In 2001, the US Department of Commerce implemented anti-dumping duties (a 300 per cent tariff) on honey imported from China to discourage suppliers from flooding the US market with cheap adulterated honey and putting their own domestic beekeepers out of business. To get around this duty, some US importers simply purchased honey from intermediary countries – ‘honey laundering’, so to speak. All honey labelled from China is subjected to veterinary testing in the US due to the likelihood of pesticide and antibiotic (some of which are banned) residues in the honey. If it’s laundered through another country and does not state that it’s a product of China, it will not be subjected to these tests. To get around this, all honey could be tested, but this is simply impractical. Honey from China also tends to be ultra-filtered so there is no pollen remaining in the honey at all. Pollen carries many of the benefits of honey, and the US FDA has ruled that honey that contains no pollen is no longer honey. It also makes origin testing more difficult. In 2011, Food Safety News purchased 60 jars of honey from around the US and had them tested by a pollen expert at Texas A&M University. Seventy-six per cent of the samples from supermarkets and cash-and-carry stores like Costco contained no pollen whatsoever. Is this even honey at all?

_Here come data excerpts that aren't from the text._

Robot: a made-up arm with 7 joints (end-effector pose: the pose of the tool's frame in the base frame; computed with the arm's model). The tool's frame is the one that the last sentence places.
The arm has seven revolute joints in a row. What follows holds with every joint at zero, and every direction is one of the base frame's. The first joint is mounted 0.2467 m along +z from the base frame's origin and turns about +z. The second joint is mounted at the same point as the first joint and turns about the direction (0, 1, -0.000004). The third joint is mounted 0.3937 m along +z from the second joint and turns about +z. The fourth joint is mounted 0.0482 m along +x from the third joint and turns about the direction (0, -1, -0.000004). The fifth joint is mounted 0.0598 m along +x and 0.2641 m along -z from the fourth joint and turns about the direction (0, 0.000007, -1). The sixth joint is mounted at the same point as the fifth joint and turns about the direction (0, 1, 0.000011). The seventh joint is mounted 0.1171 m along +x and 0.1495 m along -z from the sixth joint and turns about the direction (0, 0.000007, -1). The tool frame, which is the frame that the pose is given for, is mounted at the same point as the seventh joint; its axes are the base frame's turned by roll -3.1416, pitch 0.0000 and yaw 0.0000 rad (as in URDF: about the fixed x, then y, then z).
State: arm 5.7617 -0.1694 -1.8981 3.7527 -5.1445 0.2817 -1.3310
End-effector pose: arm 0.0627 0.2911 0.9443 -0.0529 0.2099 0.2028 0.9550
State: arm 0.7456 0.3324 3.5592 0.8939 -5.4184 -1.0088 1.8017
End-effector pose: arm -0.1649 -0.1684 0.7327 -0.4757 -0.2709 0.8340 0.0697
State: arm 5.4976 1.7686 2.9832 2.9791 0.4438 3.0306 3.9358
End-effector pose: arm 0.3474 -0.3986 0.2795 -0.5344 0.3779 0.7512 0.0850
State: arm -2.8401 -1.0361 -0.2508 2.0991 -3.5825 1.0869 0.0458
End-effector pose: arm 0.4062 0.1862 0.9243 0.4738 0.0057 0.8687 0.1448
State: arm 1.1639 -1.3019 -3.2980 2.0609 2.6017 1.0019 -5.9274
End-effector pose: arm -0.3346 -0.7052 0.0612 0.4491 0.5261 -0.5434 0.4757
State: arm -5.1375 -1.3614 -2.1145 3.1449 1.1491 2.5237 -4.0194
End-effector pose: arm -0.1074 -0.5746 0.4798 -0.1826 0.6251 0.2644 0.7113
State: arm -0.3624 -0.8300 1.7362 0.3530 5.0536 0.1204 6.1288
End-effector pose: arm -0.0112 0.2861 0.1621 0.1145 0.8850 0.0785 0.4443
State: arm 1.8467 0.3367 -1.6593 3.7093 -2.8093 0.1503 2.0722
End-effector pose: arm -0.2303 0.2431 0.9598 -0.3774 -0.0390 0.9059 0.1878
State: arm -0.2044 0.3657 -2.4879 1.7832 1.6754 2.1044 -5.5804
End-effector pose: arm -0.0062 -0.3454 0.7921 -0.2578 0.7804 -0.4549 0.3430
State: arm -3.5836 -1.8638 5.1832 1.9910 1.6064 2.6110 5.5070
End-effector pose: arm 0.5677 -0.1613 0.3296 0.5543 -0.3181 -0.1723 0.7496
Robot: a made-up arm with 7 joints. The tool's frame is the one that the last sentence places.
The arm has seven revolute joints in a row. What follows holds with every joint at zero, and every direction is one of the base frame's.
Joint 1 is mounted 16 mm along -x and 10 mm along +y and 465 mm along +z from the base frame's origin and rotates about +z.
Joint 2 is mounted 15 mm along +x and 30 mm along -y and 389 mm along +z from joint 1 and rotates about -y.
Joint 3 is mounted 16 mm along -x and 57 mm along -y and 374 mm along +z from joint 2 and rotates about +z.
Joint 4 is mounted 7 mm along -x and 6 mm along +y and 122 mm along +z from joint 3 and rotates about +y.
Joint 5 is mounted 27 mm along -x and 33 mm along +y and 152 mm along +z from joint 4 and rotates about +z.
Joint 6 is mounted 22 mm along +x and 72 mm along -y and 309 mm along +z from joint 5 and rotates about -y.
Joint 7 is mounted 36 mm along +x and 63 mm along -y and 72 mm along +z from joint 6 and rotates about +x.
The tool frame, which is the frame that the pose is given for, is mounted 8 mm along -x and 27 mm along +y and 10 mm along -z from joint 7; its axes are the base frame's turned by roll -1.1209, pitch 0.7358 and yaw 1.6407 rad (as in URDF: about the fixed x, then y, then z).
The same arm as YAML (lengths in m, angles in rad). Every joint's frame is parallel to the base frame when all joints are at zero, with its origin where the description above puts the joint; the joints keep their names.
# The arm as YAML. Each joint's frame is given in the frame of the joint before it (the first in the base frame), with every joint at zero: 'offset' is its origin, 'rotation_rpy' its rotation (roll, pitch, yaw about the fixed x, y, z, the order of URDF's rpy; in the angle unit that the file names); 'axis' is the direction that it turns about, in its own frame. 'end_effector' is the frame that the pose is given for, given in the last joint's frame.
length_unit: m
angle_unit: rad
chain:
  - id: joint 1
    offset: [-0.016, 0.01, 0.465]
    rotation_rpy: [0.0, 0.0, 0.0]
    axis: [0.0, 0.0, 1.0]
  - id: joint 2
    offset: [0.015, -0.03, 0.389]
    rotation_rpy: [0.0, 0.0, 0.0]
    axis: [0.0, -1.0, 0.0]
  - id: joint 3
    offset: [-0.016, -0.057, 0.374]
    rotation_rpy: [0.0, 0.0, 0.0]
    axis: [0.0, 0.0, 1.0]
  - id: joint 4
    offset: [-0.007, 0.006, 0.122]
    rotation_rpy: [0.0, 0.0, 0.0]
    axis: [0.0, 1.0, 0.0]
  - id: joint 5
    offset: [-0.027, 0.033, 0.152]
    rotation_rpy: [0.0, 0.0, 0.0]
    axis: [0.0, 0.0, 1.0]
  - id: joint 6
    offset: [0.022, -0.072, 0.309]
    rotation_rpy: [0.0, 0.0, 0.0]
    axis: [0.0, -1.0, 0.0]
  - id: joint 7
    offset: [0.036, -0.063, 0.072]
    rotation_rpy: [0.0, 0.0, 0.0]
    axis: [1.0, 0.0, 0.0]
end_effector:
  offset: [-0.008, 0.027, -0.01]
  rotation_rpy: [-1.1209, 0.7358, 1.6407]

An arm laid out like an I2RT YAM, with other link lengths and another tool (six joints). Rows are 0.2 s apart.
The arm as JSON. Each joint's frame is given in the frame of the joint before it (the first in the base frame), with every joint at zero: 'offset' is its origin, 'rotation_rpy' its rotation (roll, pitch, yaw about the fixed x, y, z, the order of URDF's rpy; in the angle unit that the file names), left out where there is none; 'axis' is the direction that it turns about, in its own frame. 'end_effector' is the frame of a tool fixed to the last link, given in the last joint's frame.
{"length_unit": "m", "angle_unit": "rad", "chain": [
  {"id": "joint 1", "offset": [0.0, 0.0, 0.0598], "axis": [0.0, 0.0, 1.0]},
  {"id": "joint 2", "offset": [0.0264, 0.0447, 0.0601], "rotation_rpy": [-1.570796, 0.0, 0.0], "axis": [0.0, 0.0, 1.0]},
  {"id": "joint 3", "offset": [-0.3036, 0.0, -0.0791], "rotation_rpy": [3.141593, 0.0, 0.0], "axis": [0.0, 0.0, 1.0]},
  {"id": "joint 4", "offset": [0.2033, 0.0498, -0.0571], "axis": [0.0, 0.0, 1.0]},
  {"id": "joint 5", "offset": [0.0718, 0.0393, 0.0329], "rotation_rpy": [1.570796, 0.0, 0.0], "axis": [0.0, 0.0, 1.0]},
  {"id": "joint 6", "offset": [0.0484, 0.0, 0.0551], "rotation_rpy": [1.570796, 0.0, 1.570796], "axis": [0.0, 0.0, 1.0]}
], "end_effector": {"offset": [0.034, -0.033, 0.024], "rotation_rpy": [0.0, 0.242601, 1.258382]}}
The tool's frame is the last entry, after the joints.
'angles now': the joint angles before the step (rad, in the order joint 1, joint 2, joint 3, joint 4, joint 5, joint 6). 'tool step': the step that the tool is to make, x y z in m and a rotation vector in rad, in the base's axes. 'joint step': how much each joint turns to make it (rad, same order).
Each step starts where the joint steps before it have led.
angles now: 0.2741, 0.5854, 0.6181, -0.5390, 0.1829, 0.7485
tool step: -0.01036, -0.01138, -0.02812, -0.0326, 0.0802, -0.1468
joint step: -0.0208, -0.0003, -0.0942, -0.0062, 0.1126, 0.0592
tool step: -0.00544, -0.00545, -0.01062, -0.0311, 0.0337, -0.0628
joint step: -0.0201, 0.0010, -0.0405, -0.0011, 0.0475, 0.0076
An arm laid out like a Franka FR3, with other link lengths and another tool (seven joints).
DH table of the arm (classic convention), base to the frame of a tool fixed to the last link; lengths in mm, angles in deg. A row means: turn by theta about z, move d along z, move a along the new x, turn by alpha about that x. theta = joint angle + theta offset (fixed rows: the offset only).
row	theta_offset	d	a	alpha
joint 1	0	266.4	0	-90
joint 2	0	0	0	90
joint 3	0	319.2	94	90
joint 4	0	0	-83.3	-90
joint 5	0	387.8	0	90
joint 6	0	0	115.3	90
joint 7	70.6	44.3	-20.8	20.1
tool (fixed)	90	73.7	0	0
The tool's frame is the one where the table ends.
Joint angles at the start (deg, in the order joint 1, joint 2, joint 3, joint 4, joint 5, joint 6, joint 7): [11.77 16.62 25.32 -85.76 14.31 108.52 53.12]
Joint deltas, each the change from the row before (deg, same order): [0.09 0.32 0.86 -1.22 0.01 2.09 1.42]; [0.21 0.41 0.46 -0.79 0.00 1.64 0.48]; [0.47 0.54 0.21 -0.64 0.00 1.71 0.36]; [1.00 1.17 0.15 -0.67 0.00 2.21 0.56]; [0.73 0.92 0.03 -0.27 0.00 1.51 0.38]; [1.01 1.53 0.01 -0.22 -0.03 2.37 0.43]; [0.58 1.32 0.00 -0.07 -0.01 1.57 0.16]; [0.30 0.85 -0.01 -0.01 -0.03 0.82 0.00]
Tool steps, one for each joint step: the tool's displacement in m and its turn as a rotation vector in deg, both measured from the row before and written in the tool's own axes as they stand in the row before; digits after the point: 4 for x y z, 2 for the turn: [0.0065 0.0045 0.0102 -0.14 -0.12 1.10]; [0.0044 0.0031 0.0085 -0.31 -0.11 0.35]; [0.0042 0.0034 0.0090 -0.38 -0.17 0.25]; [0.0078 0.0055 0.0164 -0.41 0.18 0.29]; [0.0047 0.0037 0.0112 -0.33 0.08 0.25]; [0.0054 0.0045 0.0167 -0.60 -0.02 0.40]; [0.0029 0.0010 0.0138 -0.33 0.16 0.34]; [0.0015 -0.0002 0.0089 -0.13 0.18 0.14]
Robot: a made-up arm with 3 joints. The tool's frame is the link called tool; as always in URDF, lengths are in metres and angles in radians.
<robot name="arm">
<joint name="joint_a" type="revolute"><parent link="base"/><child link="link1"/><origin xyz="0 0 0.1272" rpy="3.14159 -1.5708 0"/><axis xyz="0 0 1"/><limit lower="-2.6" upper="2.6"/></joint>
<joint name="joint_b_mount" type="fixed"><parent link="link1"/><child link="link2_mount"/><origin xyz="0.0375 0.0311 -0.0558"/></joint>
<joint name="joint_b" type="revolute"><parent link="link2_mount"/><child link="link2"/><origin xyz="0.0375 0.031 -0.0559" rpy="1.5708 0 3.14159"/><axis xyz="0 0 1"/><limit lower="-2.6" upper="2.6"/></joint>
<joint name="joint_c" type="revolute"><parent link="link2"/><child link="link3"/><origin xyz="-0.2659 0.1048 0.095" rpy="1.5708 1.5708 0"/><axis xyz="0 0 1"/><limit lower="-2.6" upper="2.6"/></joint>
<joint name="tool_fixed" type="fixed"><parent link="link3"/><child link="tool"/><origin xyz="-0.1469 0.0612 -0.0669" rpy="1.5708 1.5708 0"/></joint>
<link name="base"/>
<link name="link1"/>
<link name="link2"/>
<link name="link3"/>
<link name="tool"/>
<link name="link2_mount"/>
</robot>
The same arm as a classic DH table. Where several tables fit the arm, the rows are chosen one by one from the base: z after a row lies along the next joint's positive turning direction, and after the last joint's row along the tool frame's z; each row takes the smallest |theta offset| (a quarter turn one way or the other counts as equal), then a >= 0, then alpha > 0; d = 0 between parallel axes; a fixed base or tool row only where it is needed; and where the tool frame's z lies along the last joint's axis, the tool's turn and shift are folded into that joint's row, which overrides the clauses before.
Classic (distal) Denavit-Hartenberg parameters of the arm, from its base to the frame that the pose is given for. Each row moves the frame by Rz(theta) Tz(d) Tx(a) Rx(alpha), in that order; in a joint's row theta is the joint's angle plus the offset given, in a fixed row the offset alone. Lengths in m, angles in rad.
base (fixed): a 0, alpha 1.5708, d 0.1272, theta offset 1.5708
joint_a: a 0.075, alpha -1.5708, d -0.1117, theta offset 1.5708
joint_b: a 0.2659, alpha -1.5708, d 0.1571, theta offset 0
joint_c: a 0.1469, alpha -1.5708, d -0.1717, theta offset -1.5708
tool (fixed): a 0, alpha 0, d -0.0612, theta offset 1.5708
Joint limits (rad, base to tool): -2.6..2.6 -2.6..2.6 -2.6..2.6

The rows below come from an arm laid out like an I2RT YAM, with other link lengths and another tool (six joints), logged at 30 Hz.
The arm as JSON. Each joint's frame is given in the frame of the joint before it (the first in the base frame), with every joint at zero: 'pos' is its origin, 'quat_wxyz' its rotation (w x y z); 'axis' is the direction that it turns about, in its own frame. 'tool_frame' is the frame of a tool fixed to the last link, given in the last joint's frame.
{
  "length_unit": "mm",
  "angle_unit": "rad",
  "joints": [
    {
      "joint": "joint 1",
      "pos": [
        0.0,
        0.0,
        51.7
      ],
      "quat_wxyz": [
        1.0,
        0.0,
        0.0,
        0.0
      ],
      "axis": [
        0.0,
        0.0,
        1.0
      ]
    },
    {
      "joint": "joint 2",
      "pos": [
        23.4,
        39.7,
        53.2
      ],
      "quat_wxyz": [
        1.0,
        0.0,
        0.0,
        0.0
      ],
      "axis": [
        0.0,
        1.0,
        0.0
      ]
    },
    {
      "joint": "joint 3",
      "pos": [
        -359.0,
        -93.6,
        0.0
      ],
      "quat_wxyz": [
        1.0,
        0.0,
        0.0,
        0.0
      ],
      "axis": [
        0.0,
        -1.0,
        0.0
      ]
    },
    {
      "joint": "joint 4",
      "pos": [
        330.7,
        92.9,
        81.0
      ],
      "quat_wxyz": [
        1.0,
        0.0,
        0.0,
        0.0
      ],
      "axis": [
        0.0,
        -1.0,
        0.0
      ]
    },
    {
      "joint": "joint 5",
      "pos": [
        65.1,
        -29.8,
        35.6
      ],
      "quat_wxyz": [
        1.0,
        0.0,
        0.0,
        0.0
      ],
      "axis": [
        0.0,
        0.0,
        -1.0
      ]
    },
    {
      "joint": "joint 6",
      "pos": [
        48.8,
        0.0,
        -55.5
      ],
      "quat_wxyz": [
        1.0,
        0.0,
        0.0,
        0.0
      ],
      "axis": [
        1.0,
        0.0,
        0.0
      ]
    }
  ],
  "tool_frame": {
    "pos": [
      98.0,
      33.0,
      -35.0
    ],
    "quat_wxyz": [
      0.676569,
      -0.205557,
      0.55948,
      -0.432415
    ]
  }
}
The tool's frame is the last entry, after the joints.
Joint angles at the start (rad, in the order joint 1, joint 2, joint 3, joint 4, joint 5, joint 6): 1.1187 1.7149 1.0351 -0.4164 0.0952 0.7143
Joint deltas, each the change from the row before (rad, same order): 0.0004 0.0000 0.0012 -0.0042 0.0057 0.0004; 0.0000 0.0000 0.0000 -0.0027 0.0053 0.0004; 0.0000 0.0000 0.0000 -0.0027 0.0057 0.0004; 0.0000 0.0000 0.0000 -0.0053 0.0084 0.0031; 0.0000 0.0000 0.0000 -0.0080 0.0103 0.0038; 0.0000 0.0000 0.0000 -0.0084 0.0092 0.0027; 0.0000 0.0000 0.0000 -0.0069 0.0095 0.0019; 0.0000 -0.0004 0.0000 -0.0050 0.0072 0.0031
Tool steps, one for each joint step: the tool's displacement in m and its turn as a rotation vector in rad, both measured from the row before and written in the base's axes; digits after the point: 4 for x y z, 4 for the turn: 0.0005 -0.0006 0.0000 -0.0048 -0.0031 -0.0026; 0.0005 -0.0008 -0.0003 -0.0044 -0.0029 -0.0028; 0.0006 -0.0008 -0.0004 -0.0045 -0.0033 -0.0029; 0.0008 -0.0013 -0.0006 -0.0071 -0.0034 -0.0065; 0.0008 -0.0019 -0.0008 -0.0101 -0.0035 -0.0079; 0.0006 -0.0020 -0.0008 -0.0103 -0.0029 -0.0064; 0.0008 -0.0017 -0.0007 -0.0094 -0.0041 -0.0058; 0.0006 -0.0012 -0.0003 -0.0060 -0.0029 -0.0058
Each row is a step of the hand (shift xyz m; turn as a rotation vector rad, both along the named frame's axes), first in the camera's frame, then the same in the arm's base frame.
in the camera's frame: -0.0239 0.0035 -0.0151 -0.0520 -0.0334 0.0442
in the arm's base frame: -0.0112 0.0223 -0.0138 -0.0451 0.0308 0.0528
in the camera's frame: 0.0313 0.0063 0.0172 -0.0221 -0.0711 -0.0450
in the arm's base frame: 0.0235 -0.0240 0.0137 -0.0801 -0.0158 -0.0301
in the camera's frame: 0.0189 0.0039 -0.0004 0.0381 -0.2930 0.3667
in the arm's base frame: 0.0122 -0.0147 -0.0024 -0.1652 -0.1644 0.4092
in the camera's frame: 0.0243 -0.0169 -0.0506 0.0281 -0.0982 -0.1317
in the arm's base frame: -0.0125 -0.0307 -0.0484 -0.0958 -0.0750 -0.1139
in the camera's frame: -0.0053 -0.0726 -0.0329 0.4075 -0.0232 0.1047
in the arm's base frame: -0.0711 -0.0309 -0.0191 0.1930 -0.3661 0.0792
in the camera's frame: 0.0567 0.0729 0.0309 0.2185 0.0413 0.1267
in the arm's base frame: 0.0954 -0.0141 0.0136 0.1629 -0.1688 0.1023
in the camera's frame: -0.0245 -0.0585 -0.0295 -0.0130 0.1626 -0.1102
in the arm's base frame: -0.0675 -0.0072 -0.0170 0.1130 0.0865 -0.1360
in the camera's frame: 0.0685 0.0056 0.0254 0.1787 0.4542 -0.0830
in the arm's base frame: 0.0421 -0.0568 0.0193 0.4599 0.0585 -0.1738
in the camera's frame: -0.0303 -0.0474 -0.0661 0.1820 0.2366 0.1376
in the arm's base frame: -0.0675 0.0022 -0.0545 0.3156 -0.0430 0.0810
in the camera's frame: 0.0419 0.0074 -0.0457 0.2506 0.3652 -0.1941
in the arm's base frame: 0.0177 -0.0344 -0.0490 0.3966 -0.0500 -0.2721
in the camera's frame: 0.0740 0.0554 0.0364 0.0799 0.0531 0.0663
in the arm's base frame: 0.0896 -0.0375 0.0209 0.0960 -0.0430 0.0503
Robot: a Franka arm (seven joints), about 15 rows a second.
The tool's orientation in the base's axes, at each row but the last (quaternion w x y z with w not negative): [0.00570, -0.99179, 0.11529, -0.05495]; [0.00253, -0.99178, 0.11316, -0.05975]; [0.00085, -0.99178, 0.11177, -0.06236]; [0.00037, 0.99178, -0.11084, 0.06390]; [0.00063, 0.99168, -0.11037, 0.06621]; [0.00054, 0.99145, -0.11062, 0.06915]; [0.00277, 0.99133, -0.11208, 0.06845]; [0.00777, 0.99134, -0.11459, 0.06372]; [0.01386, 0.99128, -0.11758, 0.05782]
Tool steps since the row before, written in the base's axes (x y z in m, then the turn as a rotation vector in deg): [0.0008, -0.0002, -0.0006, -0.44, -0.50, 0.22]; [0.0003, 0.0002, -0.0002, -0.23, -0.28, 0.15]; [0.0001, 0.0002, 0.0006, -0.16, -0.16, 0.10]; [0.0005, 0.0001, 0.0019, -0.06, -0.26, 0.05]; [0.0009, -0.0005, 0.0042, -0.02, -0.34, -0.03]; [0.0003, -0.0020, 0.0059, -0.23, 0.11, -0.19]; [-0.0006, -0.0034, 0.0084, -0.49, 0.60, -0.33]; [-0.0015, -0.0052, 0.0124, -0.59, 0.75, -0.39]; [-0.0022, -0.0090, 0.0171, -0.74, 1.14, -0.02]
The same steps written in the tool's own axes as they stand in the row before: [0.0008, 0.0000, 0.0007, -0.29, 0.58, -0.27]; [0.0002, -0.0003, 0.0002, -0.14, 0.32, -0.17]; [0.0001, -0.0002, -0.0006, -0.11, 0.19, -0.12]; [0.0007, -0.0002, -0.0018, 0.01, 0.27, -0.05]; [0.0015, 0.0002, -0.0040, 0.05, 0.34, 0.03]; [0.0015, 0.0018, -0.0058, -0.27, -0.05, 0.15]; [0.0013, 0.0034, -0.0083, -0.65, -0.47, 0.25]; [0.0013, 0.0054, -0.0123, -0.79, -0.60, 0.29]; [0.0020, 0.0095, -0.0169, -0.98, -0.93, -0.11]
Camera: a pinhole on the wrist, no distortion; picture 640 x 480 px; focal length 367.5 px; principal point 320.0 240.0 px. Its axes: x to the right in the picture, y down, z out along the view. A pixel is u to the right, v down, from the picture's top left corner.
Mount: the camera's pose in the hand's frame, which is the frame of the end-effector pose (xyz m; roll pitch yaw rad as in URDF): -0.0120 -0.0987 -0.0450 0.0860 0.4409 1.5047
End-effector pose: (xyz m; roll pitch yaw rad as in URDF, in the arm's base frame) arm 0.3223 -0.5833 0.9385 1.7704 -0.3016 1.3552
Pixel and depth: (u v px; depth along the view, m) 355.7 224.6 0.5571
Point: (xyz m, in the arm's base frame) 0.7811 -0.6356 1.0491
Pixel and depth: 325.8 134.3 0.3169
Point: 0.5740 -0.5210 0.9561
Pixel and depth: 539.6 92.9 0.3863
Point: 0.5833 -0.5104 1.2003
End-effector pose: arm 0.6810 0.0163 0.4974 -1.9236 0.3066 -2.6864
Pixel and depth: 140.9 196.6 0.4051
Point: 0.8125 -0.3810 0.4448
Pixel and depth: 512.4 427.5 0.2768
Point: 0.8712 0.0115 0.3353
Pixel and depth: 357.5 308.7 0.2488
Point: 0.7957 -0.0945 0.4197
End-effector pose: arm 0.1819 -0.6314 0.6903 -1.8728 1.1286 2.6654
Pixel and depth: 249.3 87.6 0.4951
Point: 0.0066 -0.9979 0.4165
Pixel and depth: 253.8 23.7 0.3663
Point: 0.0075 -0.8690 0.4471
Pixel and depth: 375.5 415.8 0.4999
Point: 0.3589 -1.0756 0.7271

The solutions to this are both complex and simple. The complex solution for globalised suppliers is to commit to selling authentic products by signing up independent third-party auditors committed to socially responsible corporate practices. In the US, the True Source Honey organisation has created a certification programme that allows parties involved in the supply chain to demonstrate compliance with food purity and safety regulations. That’s the complex solution. The simple solution is to avoid the foreign imports by buying honey from your local beekeeper. Both of these solutions will probably increase the price we have to pay for honey. It’s a sad day when you have to pay a premium to know that what you’re eating is what you want to eat!